The task:
Nothing in the listing below should change; retype it as is.

Given information:
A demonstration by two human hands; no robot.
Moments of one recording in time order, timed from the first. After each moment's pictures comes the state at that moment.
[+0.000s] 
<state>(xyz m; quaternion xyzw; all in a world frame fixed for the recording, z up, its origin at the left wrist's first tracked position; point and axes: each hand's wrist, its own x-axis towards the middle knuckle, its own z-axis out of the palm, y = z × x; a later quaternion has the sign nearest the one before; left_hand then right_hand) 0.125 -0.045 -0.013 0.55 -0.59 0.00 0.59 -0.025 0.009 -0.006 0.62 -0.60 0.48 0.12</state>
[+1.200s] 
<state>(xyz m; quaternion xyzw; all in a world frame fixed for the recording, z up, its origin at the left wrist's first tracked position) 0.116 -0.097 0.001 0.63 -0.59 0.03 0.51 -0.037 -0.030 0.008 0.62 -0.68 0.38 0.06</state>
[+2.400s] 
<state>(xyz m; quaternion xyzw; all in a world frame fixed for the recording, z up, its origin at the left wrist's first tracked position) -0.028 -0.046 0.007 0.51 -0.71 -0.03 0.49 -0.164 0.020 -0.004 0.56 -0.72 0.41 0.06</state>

Solution to this problem:
A demonstration by two human hands; no robot.
Moments of one recording in time order, timed from the first. After each moment's pictures comes the state at that moment.
[+0.000s] 
<state>(xyz m; quaternion xyzw; all in a world frame fixed for the recording, z up, its origin at the left wrist's first tracked position; point and axes: each hand's wrist, its own x-axis towards the middle knuckle, its own z-axis out of the palm, y = z × x; a later quaternion has the sign nearest the one before; left_hand then right_hand) 0.125 -0.045 -0.013 0.55 -0.59 0.00 0.59 -0.025 0.009 -0.006 0.62 -0.60 0.48 0.12</state>
[+1.200s] 
<state>(xyz m; quaternion xyzw; all in a world frame fixed for the recording, z up, its origin at the left wrist's first tracked position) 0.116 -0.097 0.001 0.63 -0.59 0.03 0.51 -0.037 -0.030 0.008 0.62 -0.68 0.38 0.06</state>
[+2.400s] 
<state>(xyz m; quaternion xyzw; all in a world frame fixed for the recording, z up, its origin at the left wrist's first tracked position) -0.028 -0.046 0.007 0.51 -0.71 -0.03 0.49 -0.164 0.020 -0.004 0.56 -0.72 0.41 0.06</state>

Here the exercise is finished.